En effet, s'il y a tellement de jeunes gens désespérés vis à vis de leur situation, c'est qu'ils sont en grand nombre pour des ressources économiques qui ne suivent pas, d'où la tentation du départ. A partir de cette constatation, l'idée d'une politique malthusienne apparaît comme pertinente. Dans des pays comme le Sénégal ou le Mali, le taux de croissance de la population est proche de 3 % par an, ce qui est considérable. Le nombre d'enfants par femmes dépasse les 5 enfants, ce qui fait une population qui augmente rapidement et est très jeunes, sans que le développement économique puisse suivre. Si l'accroissement de la population est souvent un facteur de croissance économique, il arrive un moment où les infrastructures économiques ne peuvent plus suivre et fournir un bon emploi à chacune de ces jeunes personnes, et ce d'autant plus lorsque les fondamentaux sont peu solides.
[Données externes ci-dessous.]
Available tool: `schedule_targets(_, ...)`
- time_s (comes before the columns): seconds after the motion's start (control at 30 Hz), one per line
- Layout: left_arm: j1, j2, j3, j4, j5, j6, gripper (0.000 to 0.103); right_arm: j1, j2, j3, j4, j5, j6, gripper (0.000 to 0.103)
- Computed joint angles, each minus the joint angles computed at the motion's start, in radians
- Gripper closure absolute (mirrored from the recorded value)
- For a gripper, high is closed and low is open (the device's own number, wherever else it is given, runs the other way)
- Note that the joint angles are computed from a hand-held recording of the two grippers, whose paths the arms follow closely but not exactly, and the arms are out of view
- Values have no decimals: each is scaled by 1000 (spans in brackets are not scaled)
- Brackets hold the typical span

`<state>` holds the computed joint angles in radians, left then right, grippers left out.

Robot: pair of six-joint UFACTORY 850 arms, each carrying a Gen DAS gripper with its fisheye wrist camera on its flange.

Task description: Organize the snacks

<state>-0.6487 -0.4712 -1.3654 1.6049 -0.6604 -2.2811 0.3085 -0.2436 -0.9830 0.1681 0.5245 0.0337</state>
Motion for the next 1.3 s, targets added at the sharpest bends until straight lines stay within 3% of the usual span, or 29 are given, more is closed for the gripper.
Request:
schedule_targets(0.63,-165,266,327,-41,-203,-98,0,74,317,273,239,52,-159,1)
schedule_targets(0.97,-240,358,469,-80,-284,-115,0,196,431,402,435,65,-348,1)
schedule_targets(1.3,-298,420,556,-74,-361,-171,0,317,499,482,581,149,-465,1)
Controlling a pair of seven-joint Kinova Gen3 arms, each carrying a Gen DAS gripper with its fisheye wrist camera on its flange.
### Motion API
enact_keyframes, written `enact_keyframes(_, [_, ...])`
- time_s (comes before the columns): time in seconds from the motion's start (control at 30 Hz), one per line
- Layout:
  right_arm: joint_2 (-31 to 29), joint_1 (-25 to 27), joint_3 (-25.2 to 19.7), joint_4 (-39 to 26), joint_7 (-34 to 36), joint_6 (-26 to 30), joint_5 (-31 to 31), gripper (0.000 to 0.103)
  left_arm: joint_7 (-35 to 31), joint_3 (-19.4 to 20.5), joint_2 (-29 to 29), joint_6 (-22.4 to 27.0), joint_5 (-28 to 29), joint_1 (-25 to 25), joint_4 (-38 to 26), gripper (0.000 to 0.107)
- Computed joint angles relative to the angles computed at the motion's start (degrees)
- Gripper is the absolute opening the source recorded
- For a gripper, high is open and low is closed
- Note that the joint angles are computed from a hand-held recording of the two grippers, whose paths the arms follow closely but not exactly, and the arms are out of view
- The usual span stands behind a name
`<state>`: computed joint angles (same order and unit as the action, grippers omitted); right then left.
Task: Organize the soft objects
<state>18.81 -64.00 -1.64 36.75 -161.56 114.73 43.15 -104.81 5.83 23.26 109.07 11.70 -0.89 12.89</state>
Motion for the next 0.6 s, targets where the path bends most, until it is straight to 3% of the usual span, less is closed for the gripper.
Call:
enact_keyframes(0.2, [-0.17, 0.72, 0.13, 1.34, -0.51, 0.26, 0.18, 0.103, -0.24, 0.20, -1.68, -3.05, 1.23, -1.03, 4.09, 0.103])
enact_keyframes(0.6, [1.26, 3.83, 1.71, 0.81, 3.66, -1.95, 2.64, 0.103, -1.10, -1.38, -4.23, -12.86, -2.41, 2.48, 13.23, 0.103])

Autrefois, les pays européens qui avaient une forte transition démographique voyaient leurs jeunes générations participer à l'exode rural et émigrer dans des terres autrefois relativement vierges comme les Etats-Unis. L'exode rural n'est désormais plus supportable en Afrique noire, vu les bidonvilles énormes qu'il a générés, et il n'y a plus de terres vierges. Il faut d'autant plus se resservir des leçons du passé, et se déterminer à adopter de vraies politiques de contrôle de naissances dans de tels pays, sous peine qu'ils soient condamnés à la misère. Malheureusement, il n'existe pas de volonté politique pour de telles mesures, et il n'y a même pas encore de débat public sur une telle opportunité.
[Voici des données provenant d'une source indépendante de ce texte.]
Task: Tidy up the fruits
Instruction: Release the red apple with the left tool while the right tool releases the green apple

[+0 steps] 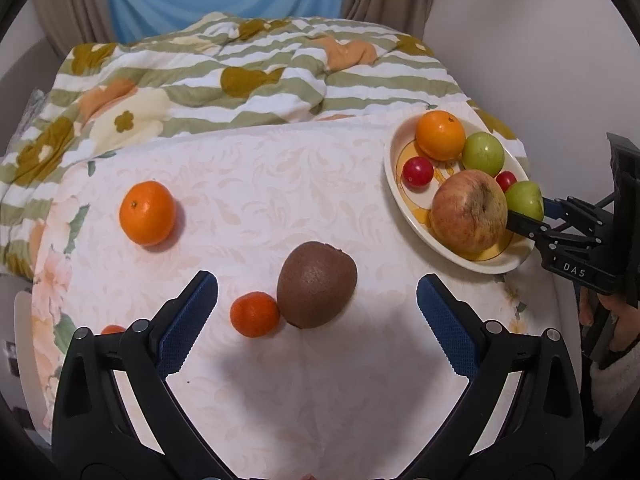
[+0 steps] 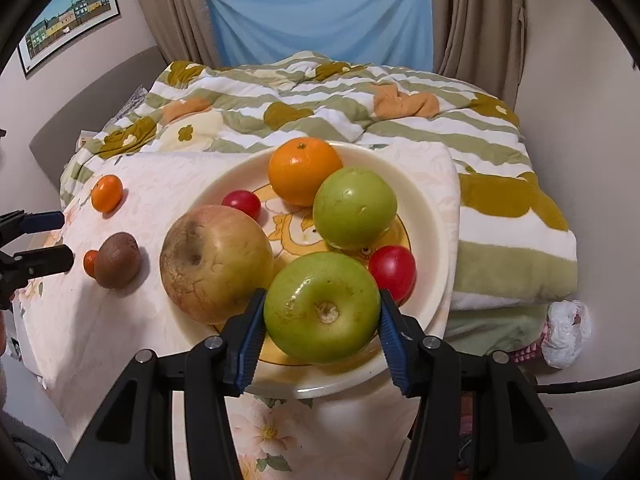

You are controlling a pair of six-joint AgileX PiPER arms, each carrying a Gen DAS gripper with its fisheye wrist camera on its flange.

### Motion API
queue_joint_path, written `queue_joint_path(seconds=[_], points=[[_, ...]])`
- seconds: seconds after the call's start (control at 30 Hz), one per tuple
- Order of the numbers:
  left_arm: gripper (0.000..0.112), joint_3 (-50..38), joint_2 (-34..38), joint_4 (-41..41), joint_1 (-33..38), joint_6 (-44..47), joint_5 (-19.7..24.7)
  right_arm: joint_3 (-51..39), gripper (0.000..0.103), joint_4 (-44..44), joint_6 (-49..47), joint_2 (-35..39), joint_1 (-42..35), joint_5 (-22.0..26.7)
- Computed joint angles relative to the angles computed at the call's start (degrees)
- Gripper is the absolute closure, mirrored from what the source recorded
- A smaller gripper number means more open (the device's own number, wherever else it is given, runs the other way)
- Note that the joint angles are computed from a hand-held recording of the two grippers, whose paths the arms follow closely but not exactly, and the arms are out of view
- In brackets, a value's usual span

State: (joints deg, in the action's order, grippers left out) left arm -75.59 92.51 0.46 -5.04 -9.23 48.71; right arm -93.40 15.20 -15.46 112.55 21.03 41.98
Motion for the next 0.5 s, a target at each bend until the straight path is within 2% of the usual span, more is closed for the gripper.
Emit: queue_joint_path(seconds=[0.1, 0.13, 0.2, 0.27, 0.37, 0.5], points=[[0.009, 0.58, -0.44, -0.27, 0.09, 0.05, -0.12, -0.42, 0.053, 0.98, -0.89, 0.30, -0.28, 0.43], [0.009, 0.48, -0.47, 0.00, 0.00, -0.25, 0.08, 0.11, 0.050, 1.81, -1.78, -0.10, -0.48, -0.24], [0.009, 0.49, -0.79, 0.56, -0.01, -0.87, 0.37, 0.56, 0.024, 1.39, -1.44, -0.69, -0.63, -1.35], [0.009, 0.56, -1.21, 0.77, 0.14, -1.31, 0.65, 0.53, 0.009, 3.62, -2.86, -1.13, -1.37, -1.19], [0.009, 0.41, -2.29, 1.75, 0.10, -2.41, 1.60, 0.35, 0.001, 0.69, -0.19, -2.19, -0.90, -1.32], [0.009, 0.59, -4.93, 3.65, -0.41, -4.13, 3.04, -0.58, 0.001, -0.50, 1.36, -3.87, -0.58, -0.31]])
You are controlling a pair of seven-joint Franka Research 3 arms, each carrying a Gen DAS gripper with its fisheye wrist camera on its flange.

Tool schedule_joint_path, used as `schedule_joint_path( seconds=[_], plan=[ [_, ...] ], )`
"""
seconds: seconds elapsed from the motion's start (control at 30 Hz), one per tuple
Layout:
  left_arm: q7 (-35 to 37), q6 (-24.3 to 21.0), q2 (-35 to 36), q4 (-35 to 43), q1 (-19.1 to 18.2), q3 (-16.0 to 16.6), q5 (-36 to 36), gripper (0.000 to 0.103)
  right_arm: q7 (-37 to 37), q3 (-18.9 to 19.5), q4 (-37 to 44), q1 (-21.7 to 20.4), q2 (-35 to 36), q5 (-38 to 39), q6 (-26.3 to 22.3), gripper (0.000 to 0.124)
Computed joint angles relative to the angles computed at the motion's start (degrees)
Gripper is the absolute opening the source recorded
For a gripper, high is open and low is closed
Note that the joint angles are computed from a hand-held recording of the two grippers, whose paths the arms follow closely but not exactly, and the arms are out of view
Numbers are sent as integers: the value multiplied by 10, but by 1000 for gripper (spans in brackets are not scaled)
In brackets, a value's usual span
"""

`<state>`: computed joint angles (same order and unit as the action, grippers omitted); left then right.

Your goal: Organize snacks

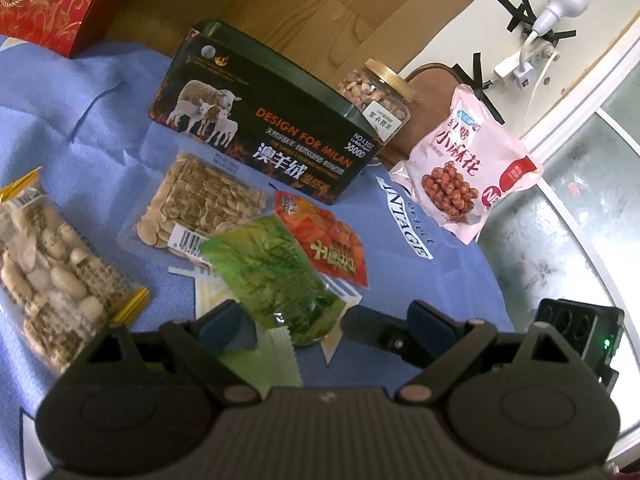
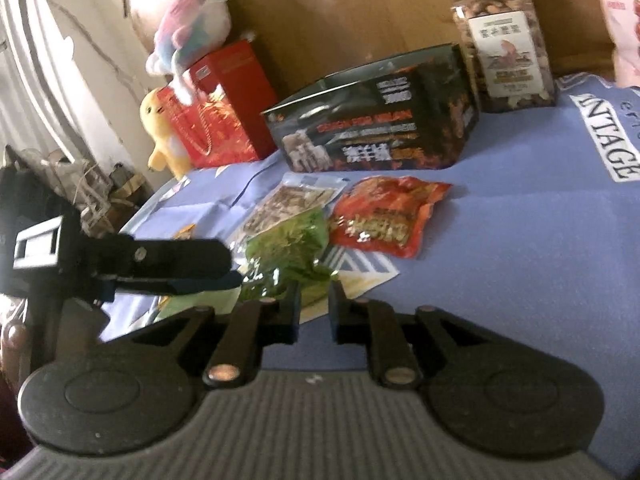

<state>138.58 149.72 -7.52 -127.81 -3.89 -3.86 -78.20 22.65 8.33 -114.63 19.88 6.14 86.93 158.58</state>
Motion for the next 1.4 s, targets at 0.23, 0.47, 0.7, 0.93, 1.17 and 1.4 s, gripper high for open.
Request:
schedule_joint_path(
  seconds=[0.23, 0.47, 0.7, 0.93, 1.17, 1.4],
  plan=[
    [10, 0, -2, -3, 0, 0, -7, 94, 10, -2, 1, -4, 1, 6, -7, 22],
    [15, 0, -3, -4, 0, 0, -11, 95, 13, -2, 2, -6, 2, 7, -14, 23],
    [16, 0, -4, -5, 0, 0, -11, 95, 14, -2, 2, -5, 2, 7, -13, 24],
    [16, -1, -4, -5, 0, 1, -11, 95, 21, -3, 2, -8, 2, 5, -23, 25],
    [17, 0, -4, -5, 0, 1, -12, 95, 70, -6, 25, -19, 20, -30, -66, 26],
    [14, -7, -3, -4, 2, 3, -18, 97, 56, 2, 36, -23, 29, -34, -71, 25]
  ],
)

En attendant, les conséquences néfastes de l'immigration clandestines se poursuivent. Ainsi l'île française de Mayotte connaît elle une situation semblable à celle des Canaries, à la différence près que les immigrants comoriens ne sont pas conduits en métropole française. Ils sont donc très nombreux à résider à Mayotte, et ce d'autant plus que les femmes enceintes comoriennes viennent à Mayotte dans le but avoué de donner naissance à un enfant qui pourra revendiquer plus tard la nationalité française, et donc donner un statut régulier à ses parents. Un tel détournement des lois généreuses françaises du droit du sol provoque une colère légitimes des Mahorais, de moins en moins nombreux proportionnellement parlant sur leur propre île. En effet, l'afflux de Comoriens est de plus en plus difficile à vivre pour eux, et des problèmes concrets se posent, comme la gestion des maternités, les plus actives de France, ou l'enseignement à dispenser à des enfants en grande partie étrangers, outre la création de fait d'un second bloc ethnique sur une petite île. L'exaspération des Mahorais est telle qu'ils en sont à demander une remise en cause partielle du droit du sol pour faire face à cette situation exceptionnelle, et François Baroin, le ministre des DOM-TOM, recherche activement une solution alors que la métropole semble se sentir peu concernée. Ainsi, que ce soit aux Canaries ou à Mayotte, il faut prendre le problème de face et trouver des solutions à l'ampleur du problème de ces îles, quitte à remettre en cause les conditions d'accueil des immigrants clandestins.